### WHAT IS BEING ASKED:
Line by line, copy the listing below exactly.

### PROVIDED DATA:

BEGIN

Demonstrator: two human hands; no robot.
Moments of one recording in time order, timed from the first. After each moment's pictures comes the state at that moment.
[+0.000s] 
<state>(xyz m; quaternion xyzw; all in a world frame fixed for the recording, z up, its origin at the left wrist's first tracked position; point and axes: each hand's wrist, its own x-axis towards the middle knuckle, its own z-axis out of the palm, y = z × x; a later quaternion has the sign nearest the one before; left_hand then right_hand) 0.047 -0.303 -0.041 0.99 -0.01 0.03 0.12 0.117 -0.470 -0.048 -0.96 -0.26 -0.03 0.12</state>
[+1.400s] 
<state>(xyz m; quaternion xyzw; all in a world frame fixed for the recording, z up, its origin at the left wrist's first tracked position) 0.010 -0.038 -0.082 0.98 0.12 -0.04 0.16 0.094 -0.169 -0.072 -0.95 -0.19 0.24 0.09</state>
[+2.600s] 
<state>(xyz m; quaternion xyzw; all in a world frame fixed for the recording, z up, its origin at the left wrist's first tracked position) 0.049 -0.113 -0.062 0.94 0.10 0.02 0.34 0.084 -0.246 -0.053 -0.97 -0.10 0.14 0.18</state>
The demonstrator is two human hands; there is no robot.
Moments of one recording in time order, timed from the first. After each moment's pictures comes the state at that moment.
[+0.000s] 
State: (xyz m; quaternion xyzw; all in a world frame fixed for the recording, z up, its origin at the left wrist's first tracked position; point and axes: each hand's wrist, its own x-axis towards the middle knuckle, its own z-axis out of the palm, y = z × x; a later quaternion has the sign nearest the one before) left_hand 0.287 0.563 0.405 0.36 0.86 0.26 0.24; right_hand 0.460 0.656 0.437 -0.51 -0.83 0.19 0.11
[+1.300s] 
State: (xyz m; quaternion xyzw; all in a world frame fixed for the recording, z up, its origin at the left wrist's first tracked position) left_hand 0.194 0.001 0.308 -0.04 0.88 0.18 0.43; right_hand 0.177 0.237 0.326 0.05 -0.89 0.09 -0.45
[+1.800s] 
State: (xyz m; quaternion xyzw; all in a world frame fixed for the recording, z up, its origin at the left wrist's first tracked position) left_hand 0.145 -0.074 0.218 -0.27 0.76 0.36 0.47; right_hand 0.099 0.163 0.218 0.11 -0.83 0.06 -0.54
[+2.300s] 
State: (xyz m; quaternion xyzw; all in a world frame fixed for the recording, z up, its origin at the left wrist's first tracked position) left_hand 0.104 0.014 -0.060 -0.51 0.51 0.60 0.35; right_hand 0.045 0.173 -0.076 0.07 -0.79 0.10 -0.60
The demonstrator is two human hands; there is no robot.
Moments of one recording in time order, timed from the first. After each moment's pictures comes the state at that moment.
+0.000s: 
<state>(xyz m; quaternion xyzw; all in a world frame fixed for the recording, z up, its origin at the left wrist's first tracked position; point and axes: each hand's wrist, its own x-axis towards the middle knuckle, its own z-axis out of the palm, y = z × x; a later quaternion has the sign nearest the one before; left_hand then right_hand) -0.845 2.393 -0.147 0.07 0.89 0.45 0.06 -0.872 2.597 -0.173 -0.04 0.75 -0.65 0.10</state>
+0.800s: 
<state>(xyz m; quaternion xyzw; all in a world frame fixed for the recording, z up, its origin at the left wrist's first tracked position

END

### ANSWER BOX:
Demonstrator: two human hands; no robot.
Moments of one recording in time order, timed from the first. After each moment's pictures comes the state at that moment.
[+0.000s] 
<state>(xyz m; quaternion xyzw; all in a world frame fixed for the recording, z up, its origin at the left wrist's first tracked position; point and axes: each hand's wrist, its own x-axis towards the middle knuckle, its own z-axis out of the palm, y = z × x; a later quaternion has the sign nearest the one before; left_hand then right_hand) 0.047 -0.303 -0.041 0.99 -0.01 0.03 0.12 0.117 -0.470 -0.048 -0.96 -0.26 -0.03 0.12</state>
[+1.400s] 
<state>(xyz m; quaternion xyzw; all in a world frame fixed for the recording, z up, its origin at the left wrist's first tracked position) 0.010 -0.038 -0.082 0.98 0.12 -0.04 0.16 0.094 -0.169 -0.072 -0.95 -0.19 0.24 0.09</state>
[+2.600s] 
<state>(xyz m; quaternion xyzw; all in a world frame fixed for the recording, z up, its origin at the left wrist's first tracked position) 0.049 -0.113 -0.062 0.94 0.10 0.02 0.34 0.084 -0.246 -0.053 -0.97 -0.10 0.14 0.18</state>
The demonstrator is two human hands; there is no robot.
Moments of one recording in time order, timed from the first. After each moment's pictures comes the state at that moment.
[+0.000s] 
State: (xyz m; quaternion xyzw; all in a world frame fixed for the recording, z up, its origin at the left wrist's first tracked position; point and axes: each hand's wrist, its own x-axis towards the middle knuckle, its own z-axis out of the palm, y = z × x; a later quaternion has the sign nearest the one before) left_hand 0.287 0.563 0.405 0.36 0.86 0.26 0.24; right_hand 0.460 0.656 0.437 -0.51 -0.83 0.19 0.11
[+1.300s] 
State: (xyz m; quaternion xyzw; all in a world frame fixed for the recording, z up, its origin at the left wrist's first tracked position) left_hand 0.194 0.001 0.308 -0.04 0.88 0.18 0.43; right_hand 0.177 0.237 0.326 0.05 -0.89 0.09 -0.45
[+1.800s] 
State: (xyz m; quaternion xyzw; all in a world frame fixed for the recording, z up, its origin at the left wrist's first tracked position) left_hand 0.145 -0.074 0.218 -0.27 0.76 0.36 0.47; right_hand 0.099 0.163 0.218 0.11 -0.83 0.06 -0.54
[+2.300s] 
State: (xyz m; quaternion xyzw; all in a world frame fixed for the recording, z up, its origin at the left wrist's first tracked position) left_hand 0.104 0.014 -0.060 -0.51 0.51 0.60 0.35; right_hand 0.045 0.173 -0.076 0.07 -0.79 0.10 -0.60
The demonstrator is two human hands; there is no robot.
Moments of one recording in time order, timed from the first. After each moment's pictures comes the state at that moment.
+0.000s: 
<state>(xyz m; quaternion xyzw; all in a world frame fixed for the recording, z up, its origin at the left wrist's first tracked position; point and axes: each hand's wrist, its own x-axis towards the middle knuckle, its own z-axis out of the palm, y = z × x; a later quaternion has the sign nearest the one before; left_hand then right_hand) -0.845 2.393 -0.147 0.07 0.89 0.45 0.06 -0.872 2.597 -0.173 -0.04 0.75 -0.65 0.10</state>
+0.800s: 
<state>(xyz m; quaternion xyzw; all in a world frame fixed for the recording, z up, its origin at the left wrist's first tracked position

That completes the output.